<<<<

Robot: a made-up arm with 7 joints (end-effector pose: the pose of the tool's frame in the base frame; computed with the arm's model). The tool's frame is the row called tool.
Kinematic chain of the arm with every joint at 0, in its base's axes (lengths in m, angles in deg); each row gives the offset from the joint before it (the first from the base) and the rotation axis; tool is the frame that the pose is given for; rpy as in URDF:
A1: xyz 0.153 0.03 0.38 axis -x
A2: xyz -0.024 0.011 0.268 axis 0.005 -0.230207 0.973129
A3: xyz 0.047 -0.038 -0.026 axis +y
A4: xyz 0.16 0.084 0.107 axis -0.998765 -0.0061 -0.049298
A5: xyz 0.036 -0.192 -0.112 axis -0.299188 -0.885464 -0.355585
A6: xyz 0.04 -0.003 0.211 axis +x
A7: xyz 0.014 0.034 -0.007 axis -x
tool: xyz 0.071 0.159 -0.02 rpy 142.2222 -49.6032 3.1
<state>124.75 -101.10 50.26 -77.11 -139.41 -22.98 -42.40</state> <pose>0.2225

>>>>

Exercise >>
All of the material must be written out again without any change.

Answer below >>
Robot: a made-up arm with 7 joints (end-effector pose: the pose of the tool's frame in the base frame; computed with the arm's model). The tool's frame is the row called tool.
Kinematic chain of the arm with every joint at 0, in its base's axes (lengths in m, angles in deg); each row gives the offset from the joint before it (the first from the base) and the rotation axis; tool is the frame that the pose is given for; rpy as in URDF:
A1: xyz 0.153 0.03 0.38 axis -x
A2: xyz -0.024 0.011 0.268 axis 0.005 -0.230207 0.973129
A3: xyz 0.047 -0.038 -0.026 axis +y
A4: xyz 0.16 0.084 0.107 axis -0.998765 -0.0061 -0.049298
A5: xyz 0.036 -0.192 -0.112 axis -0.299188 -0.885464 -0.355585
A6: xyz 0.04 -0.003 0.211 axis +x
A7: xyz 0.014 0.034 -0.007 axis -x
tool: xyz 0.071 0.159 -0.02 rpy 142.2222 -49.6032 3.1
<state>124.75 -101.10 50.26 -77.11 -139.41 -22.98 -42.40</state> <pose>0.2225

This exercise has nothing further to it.